Yesterday afternoon was busy with "Bubba's" lighting off their Bambi Cannons. With Friday being opening day for firearm deer in Michigan,I expect a lot more cannon fodder going off today with the deer camp residents repopulating completely .

They'll say later, there's no deer here.

Like I said before,with the high cost of ammo we no longer give a warning shot. Why give the deer any.


----------



## Moonshinedave (Mar 28, 2013)

I generally go to Cabella's online for 22lr and most other ammo. I order it and have it sent to the store near me (no shipping charge). Cabella's has a one box limit on 22lr, but I order one box a day for a few days in a row, then wait to pick up several orders at one time. No massive stockpile all at once, but over time it does add up. Fact is, I am about where I feel I need to be 22lr ammo-wise.
As a matter of fact, I just checked a few minutes ago (11-14-13 @9:00am eastern time) they had 100pk 22lr Winchester $6.99.


----------



## indie (Sep 7, 2013)

troyp47000 said:


> Ammo shortage ended about a month ago in wa state. Except 22lr.

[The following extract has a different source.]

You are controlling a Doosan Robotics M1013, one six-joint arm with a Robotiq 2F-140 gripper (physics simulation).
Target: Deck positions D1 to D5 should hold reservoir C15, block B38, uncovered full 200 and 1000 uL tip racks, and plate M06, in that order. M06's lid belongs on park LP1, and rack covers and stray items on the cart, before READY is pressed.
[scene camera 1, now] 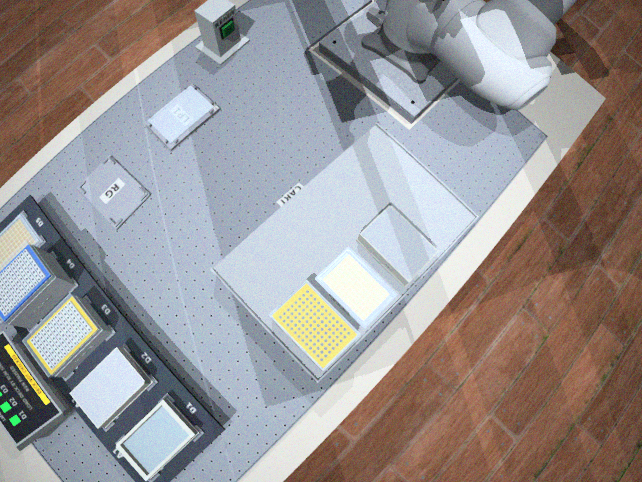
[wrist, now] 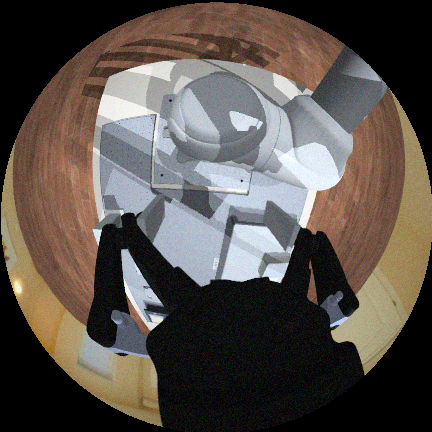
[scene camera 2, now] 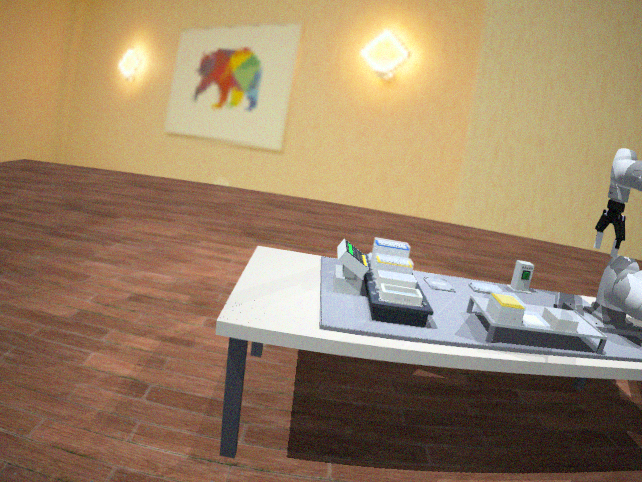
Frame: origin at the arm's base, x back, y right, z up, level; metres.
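Seen in the pictures: gripper, between the fingertips: (wrist: 216, 207) (scene camera 2: 604, 252); arm's base, origin of its link: (scene camera 1: 410, 44) (scene camera 2: 607, 317).
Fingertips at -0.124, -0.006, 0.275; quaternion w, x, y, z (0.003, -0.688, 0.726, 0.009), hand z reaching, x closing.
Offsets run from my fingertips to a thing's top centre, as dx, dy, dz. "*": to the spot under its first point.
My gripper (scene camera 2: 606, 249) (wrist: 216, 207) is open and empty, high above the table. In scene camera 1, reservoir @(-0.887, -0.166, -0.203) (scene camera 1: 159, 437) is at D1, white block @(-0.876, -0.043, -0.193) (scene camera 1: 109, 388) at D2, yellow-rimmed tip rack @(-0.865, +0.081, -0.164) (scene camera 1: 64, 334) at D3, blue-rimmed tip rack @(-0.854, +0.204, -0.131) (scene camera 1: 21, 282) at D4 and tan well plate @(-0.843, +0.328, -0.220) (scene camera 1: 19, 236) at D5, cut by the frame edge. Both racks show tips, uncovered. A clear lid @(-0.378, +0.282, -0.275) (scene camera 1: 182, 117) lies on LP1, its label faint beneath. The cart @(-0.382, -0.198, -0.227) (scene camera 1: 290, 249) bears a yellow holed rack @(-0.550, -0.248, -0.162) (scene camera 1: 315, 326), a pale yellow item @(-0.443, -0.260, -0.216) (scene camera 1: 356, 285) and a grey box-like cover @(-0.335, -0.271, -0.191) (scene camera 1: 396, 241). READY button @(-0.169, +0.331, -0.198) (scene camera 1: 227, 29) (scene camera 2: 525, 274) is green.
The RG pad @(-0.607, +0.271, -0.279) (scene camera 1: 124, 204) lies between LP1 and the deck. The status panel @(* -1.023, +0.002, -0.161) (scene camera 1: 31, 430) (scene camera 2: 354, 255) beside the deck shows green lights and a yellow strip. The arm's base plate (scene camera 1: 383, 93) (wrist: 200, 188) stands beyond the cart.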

Someone obviously forgot to give my town the memo. Three stores with ammo and I'm lucky to find a single box of 38, 40, 45 or 357. Then we headed to Cabela's across the state line and they had NONE of those. Bare shelves everywhere you look. Same at a Wally near Cabela's.


----------



## rice paddy daddy (Jul 17, 2012)

indie said:


> Someone obviously forgot to give my town the memo. Three stores with ammo and I'm lucky to find a single box of 38, 40, 45 or 357. Then we headed to Cabela's across the state line and they had NONE of those. Bare shelves everywhere you look. Same at a Wally near Cabela's.


I have the same problem with some of my calibers, even during good times. 32-20, 45-70, 22 Hornet, 8MM Mauser.
I just like old guns, even though I do have some that are fairly modern.
"Keepin' it real with wood and steel".


----------